Brookhaven Residents Demand Landfill Closure Citing Groundwater Contamination, Forever Chemicals
Dozens gathered Feb. 26 at Brookhaven Town Hall demanding immediate closure of the 192-acre landfill after 2023 tests found PFOA, PFOS and 1,4-dioxane in on-site monitoring wells.

Dozens of Brookhaven residents and local activists gathered outside Brookhaven Town Hall on Feb. 26, 2026 to demand a faster, more decisive cleanup of the Brookhaven Landfill and immediate closure and remediation, organizers said. The protest was organized by the Brookhaven Landfill Action and Remediation Group (BLARG) and drew community leaders including Fitzgerald, Michelle Mendez, Abena Asare and Kerim Odekon; BLARG members criticized what they described as slow action from town and state officials. “I’m surprised. I don’t really understand the delay, and I don’t think I’m going to get an answer,” said Maher, identified as a BLARG member. “We feel like our voice doesn’t count and that we are not being involved,” said Dennis Nix, a founding BLARG member.
The landfill sits in North Bellport, rising behind the Frank P. Long Intermediate School and playground, and has been variously described in reporting as a 192-acre facility and as a 270-foot-high waste mass shrouded by trees. Leachate tanks and active ashfill are visible near East Woodside Drive, and residents and environmental groups point to a roughly four-mile underground plume of contamination stretching south toward Bellport Bay that places North Bellport in the plume’s path.

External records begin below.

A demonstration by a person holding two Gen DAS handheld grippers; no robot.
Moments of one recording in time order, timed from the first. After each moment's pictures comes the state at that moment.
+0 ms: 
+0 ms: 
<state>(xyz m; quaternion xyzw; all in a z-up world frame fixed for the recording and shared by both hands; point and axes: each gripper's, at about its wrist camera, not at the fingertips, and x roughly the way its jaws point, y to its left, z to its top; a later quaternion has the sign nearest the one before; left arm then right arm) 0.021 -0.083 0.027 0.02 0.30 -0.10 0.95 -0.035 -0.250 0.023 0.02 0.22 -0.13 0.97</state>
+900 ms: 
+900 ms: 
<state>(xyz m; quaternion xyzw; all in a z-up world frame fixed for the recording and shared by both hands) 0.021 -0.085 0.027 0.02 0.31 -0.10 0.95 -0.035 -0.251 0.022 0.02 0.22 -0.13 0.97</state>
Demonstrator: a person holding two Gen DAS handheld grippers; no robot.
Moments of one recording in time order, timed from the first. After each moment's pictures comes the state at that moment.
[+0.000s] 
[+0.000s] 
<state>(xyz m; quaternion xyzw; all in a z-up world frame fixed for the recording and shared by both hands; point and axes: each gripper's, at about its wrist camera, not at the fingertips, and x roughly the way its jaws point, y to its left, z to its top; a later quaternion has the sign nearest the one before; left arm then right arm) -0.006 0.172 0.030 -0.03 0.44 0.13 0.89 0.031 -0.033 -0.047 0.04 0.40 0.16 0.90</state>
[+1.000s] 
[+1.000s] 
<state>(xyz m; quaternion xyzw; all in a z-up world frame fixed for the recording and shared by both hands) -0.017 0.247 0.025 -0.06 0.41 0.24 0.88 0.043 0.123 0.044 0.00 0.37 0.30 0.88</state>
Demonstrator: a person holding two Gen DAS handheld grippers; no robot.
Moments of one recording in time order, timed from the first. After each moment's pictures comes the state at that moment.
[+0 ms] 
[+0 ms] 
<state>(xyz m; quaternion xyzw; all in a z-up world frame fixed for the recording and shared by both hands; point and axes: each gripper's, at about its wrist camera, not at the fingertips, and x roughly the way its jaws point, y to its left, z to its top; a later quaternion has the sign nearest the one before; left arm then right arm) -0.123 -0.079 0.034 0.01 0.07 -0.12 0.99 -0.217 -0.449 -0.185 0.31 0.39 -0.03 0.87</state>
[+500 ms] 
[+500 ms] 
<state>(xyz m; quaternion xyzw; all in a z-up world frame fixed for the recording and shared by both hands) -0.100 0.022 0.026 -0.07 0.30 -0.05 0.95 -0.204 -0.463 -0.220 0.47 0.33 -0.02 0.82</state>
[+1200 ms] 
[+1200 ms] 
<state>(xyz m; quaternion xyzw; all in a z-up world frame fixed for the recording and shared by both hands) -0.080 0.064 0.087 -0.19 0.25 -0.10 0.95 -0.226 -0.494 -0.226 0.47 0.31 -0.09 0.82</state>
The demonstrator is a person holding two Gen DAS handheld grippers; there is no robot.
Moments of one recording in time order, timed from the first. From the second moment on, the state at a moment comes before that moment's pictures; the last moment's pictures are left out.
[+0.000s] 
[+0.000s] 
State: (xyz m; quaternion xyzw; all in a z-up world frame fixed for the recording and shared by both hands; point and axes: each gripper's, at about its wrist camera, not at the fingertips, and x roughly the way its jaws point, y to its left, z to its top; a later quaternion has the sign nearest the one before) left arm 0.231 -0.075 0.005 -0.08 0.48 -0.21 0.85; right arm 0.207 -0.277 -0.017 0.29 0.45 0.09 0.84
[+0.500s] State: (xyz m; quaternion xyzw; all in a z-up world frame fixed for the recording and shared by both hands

State testing and historical records underpin the community’s concern. The New York State Department of Environmental Conservation required quarterly emerging contaminant sampling after a 2021 permit renewal; sampling conducted through 2022 was reviewed by DEC and groundwater testing in 2023 detected PFAS compounds including PFOA and PFOS and the solvent 1,4-dioxane in on-site monitoring wells at levels exceeding groundwater guidance values. BLARG also obtained Suffolk County Department of Health documents via FOIL in 2021 showing private wells tested positive for high levels of iron and PFAS in 2017, and U.S. Geological Survey work in the 1980s identified a contaminant plume linked to the landfill and a leaking liner.
Regulatory pressure has increased but deadlines and disputes remain. DEC ordered the town in August 2023 to assess remediation options and later rejected a late-2024 Brookhaven report that blamed other industrial properties and concluded there was “no discernible [chemical] plume emanating from the landfill,” ordering a new study. A July 31 DEC letter to town officials directed that potential cleanup options must include closing the landfill. After an initial deadline tied to a “last summer” order, DEC extended the town’s deadline; the state set May 1, 2026 as the date Brookhaven must recommend cleanup plans and required an interim Corrective Measures Assessment by April 15, 2026. DEC spokesperson Aphrodite Montalvo said the extension was set at the request of town officials, and DEC officials will meet with residents and local leaders on March 27, 2026.
Town officials have projected the landfill would run out of permitted capacity and shut down in 2028, a timetable Deputy Supervisor Dan Panico has cited in local reporting; DEC materials note that permits do not set closing dates and that closure timing depends on fill rates. Community leaders at the Feb. 26 action demanded that the April 15 interim CMA and the May 1 remediation plan prioritize closure and remediation with meaningful community involvement, echoing Fitzgerald’s call that “we felt we needed new action and conversation to bring attention to the disproportionate harm we face.” The March 27 meeting and the required submissions in April and May will determine whether those demands translate into a remediation path that includes closure.